Despite significant progress seen in financial markets in recent weeks, Bernanke cautioned that financial institutions remained ‘under considerable stress’.
He cited declines in asset prices, tight credit conditions and high levels of risk aversion, saying they continued to weigh on the economy.
“A relapse in financial conditions would be a significant drag on economic activity and could cause the incipient recovery to stall,” he warned ahead of results to be released Thursday from ‘stress tests’ conducted by authorities on 19 top banks.
News reports said that 10 of the 19 banks subject to the tests might need to raise more capital and those affected could include banking giants Wells Fargo, Bank of America and Citigroup.
When pressed by a lawmaker, Bernanke refused to disclose the test results but said that many US banks needing fresh capital would be able to meet their needs through the market without further government support.
The stress tests will cap a period of suspense that began when President Barack Obama’s administration unveiled in February its overhaul of a program to restore stability to the financial system of the world’s largest economy.
US entered into recession in December 2007 following a home mortgage meltdown that triggered a credit crunch and financial turmoil across the globe.
US economic growth contracted a massive 6.1% in the first quarter of 2009 after a 6.3% slide in the previous quarter but emerging government and private data clearly showed that the recession is easing.
Bernanke said that the decline in foreign economic activity might also be moderating, with investor sentiment and the functioning of financial markets abroad having improved somewhat.
Analysts noted that Bernanke devoted a considerable portion of his testimony to conditions in financial markets.
“Despite the notable progress in recent weeks in the financial markets, the Fed remains extremely concerned about tight credit conditions, and the persistence of concerns about the stability of the banking industry,” said Brian Bethune of IHS Global Insight.
Bethune said that by implementing the stress test program to establish significant capital buffers for US banks. “The Fed is hoping to substantially mitigate one of the major downside risks to the outlook,” he said.
Bernanke cautioned that even after a recovery got underway, the rate of growth of real economic activity was likely to remain below its longer-run potential for a while.

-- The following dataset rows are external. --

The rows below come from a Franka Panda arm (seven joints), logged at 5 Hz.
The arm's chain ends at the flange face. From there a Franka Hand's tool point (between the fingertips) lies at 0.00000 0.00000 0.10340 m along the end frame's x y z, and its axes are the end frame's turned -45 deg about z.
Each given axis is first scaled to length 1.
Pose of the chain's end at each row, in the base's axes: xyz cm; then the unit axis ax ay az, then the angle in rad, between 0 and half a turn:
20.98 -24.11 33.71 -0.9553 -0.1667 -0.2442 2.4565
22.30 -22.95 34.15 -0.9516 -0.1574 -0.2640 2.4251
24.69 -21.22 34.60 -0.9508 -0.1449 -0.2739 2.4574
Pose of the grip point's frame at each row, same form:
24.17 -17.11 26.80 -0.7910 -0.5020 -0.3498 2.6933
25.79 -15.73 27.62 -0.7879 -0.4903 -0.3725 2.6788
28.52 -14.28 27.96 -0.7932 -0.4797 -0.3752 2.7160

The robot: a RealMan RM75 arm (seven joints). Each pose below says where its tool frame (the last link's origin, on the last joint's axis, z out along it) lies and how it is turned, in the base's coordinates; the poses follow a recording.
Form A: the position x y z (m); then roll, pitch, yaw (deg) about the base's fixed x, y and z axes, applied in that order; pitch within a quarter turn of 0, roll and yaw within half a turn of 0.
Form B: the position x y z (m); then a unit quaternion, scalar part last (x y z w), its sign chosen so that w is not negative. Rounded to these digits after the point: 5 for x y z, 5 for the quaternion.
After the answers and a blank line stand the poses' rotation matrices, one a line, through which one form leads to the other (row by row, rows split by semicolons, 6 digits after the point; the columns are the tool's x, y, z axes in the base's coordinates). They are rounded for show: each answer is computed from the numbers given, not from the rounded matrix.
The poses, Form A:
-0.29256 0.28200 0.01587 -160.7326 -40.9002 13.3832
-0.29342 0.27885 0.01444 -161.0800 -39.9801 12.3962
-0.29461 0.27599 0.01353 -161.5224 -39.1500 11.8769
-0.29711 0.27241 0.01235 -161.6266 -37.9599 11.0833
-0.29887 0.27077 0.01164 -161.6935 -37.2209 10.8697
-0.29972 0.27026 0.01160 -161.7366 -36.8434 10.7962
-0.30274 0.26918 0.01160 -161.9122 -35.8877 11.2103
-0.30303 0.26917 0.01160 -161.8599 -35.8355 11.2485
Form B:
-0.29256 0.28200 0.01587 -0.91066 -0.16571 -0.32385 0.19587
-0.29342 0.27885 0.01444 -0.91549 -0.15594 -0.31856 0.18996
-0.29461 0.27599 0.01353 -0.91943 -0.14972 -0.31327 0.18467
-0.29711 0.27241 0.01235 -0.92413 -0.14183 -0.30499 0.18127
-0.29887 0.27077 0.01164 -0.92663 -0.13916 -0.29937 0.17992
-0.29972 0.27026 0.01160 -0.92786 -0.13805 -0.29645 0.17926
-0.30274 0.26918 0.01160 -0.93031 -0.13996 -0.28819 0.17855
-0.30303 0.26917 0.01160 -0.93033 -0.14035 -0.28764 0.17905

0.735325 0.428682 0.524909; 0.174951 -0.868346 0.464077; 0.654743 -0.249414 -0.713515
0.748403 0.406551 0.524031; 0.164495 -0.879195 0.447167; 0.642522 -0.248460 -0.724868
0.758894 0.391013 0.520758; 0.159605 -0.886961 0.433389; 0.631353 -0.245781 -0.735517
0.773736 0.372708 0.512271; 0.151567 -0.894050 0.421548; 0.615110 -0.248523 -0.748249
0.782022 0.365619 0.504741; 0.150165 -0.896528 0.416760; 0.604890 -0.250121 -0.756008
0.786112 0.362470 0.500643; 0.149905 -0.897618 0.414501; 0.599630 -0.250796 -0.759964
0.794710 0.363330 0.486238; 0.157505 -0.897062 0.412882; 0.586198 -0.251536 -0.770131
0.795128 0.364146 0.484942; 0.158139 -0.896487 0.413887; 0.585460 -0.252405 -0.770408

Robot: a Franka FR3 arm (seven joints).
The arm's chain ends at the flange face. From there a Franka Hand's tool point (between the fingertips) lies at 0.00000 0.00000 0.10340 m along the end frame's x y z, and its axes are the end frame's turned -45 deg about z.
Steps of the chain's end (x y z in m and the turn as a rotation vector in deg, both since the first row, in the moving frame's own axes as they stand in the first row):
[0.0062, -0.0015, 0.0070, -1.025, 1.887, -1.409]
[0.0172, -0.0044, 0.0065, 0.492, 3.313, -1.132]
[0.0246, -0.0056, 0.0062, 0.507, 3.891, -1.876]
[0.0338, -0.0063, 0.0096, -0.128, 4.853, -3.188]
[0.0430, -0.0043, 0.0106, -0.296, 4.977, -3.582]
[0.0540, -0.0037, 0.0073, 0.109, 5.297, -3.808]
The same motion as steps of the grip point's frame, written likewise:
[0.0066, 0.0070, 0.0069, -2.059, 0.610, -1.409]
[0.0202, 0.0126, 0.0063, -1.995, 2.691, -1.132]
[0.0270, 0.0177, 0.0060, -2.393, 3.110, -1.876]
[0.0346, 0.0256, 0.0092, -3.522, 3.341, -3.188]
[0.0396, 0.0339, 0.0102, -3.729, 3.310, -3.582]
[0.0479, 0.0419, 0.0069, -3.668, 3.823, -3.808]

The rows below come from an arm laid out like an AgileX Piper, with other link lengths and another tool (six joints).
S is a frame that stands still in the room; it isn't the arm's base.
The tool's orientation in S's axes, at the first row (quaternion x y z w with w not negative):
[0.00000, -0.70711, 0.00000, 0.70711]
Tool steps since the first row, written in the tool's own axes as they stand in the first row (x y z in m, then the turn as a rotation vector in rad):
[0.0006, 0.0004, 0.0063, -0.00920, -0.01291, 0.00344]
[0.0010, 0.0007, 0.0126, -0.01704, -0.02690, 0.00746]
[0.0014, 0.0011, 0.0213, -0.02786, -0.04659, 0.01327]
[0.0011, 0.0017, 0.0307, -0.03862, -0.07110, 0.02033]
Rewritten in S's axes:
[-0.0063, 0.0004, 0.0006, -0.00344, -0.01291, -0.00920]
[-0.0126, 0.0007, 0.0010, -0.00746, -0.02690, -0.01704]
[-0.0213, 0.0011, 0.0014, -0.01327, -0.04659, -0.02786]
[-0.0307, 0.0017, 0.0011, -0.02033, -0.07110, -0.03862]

“We expect that the recovery will only gradually gain momentum and that economic slack will diminish slowly,” he said.
“In particular, businesses are likely to be cautious about hiring, implying that the unemployment rate could remain high for a time, even after economic growth resumes,” he explained.
“The most recent information on the labor market — the number of new and continuing claims for unemployment insurance through late April — suggested that we are likely to see further sizable job losses and increased unemployment in coming months,” Bernanke said.